- Citizenship: American
- Occupations: Author, Journalist
- Website: www.hannahselinger.net

= Hannah Selinger =

American author

Hannah Selinger is an American author and journalist, known primarily for her writing on food, wine, and the restaurant industry. She published a memoir, Cellar Rat: My Life in the Restaurant Underbelly, in 2025.

== Career ==
Hannah Selinger started her career in the restaurant industry in the early 2000s, working as a server and sommelier in New York City establishments such as Jean-Georges and Momofuku. She began her writing career in the late 2000s to early 2010s, following her transition from the restaurant industry.

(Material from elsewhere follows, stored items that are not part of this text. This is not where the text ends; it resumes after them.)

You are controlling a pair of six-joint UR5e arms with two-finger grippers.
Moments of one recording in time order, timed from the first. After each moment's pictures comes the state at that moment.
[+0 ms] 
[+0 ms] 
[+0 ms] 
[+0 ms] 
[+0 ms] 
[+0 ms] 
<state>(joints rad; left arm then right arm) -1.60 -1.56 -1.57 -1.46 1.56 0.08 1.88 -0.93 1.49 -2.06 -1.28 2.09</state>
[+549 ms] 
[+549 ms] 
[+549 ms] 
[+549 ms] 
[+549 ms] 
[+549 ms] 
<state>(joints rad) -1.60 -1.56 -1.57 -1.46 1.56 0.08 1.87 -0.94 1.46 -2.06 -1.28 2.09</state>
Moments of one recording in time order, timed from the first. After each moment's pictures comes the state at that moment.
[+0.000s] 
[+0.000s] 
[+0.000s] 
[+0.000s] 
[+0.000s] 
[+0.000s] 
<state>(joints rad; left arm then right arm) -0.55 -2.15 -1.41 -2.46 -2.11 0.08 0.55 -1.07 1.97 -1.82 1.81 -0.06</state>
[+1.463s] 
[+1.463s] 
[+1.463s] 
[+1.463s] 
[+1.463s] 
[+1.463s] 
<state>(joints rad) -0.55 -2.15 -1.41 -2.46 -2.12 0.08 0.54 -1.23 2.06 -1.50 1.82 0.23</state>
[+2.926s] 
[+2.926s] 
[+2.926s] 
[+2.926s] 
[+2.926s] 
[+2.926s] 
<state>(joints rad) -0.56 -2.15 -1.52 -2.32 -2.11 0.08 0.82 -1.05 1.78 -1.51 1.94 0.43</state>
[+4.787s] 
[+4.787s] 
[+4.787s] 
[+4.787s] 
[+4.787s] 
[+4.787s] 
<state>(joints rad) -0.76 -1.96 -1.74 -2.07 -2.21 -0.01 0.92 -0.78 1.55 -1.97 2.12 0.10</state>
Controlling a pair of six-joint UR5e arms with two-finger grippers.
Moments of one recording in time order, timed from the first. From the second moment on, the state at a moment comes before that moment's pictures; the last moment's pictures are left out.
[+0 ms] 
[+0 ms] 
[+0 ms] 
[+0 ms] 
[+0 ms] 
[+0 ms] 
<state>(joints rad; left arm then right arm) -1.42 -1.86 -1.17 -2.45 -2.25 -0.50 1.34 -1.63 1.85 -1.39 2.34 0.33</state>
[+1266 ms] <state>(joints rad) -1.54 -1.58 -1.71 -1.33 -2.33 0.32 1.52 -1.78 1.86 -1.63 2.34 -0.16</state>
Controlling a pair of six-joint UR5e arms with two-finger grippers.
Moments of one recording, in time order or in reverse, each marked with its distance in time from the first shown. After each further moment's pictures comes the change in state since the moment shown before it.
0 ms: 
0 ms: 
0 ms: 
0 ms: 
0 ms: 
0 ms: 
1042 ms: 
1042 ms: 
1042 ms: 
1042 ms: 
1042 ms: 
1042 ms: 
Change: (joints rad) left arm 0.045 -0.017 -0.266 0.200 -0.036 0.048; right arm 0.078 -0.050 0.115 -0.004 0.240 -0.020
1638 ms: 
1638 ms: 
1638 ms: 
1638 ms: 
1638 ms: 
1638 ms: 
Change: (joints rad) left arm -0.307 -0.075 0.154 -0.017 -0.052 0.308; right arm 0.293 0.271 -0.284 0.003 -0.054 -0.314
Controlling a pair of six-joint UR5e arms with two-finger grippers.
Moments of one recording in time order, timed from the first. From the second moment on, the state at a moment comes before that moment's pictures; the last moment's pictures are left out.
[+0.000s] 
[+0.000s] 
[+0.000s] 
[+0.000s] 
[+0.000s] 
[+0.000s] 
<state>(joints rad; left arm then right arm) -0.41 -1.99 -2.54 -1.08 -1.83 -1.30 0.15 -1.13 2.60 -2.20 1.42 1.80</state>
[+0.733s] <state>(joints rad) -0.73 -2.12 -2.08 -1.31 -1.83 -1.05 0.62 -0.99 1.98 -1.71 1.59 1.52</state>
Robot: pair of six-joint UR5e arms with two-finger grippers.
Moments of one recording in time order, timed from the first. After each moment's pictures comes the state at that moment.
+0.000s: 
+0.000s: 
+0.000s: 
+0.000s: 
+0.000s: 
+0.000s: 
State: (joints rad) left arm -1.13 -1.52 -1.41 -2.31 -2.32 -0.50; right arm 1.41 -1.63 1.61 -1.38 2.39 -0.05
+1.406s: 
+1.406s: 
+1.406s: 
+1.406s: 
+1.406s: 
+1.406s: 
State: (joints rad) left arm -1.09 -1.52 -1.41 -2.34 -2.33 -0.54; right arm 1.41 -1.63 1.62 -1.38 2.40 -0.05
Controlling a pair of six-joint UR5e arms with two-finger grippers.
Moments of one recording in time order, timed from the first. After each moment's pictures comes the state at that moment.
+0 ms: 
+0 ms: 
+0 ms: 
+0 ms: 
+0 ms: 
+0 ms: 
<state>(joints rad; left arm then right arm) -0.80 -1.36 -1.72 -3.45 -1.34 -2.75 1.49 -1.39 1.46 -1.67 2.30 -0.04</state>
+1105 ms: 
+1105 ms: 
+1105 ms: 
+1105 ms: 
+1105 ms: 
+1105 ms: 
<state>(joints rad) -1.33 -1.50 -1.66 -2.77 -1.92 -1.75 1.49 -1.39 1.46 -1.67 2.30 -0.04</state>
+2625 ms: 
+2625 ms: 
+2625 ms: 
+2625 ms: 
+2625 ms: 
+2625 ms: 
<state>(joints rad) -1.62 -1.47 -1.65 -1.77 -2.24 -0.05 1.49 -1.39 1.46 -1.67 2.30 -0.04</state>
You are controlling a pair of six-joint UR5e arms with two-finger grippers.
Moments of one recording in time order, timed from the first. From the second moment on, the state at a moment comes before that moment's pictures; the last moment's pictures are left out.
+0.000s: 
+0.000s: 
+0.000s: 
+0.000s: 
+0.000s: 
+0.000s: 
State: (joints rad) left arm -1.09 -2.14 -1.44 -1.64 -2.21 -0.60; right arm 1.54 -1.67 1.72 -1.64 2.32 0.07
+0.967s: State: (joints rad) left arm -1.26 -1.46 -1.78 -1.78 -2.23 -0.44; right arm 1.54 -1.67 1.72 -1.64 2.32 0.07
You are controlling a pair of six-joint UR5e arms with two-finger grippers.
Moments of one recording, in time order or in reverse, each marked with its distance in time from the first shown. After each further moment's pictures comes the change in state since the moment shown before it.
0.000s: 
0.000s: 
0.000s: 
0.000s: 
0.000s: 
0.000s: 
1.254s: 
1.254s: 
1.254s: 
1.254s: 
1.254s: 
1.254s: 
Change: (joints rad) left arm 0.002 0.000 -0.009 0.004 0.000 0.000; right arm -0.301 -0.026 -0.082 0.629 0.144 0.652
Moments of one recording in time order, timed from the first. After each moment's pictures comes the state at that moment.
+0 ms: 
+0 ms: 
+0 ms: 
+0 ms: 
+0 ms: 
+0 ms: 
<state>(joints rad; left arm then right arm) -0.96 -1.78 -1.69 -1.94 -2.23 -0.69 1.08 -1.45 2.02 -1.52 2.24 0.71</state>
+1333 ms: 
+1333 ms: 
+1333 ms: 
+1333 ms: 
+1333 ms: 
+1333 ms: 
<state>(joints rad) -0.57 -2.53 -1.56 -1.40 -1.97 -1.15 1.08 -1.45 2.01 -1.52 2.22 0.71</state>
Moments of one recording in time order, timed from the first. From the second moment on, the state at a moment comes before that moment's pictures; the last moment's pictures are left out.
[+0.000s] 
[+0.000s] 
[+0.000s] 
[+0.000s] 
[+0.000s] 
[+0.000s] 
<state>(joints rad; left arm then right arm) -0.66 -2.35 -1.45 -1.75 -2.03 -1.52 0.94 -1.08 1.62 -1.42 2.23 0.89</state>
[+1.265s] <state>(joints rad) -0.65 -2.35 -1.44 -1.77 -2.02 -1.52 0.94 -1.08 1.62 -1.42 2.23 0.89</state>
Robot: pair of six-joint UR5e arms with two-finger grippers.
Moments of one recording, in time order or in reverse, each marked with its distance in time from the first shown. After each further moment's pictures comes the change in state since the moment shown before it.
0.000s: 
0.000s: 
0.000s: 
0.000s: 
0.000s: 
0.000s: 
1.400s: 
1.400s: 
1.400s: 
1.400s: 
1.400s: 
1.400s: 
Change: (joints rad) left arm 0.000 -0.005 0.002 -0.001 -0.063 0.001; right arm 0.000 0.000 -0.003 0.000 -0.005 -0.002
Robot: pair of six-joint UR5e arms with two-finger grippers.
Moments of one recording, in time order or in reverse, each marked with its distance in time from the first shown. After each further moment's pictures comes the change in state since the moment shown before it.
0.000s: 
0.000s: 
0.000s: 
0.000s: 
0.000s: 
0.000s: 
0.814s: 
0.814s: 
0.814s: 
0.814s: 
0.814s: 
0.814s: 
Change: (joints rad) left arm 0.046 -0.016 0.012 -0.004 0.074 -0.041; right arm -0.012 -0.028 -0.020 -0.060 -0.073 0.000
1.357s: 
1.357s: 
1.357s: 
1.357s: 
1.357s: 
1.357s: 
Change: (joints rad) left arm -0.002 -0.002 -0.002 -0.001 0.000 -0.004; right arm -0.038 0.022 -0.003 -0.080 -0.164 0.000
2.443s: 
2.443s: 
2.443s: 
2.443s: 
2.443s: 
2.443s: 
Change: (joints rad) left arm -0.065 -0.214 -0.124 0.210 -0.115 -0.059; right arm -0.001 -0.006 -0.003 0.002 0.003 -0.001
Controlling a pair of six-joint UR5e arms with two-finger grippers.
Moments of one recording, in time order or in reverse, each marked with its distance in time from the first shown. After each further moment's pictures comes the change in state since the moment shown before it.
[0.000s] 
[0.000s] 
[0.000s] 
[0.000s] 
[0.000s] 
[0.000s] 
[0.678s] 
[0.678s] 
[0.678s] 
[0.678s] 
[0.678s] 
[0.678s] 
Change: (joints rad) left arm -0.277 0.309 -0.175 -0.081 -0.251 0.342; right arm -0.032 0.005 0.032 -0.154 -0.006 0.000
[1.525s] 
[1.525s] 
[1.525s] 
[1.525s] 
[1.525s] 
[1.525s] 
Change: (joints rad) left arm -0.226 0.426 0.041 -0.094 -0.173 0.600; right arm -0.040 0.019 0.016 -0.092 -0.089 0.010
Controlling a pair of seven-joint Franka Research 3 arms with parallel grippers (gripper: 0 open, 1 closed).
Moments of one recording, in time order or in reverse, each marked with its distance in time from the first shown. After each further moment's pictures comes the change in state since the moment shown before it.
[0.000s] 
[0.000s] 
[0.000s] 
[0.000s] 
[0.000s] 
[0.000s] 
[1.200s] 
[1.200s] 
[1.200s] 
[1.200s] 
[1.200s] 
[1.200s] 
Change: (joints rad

Her essay “In My Childhood Kitchen, I Learned Both Fear and Love” was featured in the 2022 Best American Food Writing anthology. She was a finalist for the 2022 James Beard MFK Fisher Distinguished Writing Award.

In 2025, Selinger published her debut memoir, Cellar Rat: My Life in the Restaurant Underbelly, through Little, Brown and Company. The memoir details her experiences in the fine-dining industry.

With over 15 years in journalism, Selinger has contributed to publications such as The New York Times, The Washington Post, Travel + Leisure, Food & Wine, The Wall Street Journal, Bon Appétit, CNN, The Independent, HuffPost, and Al Jazeera, among many others.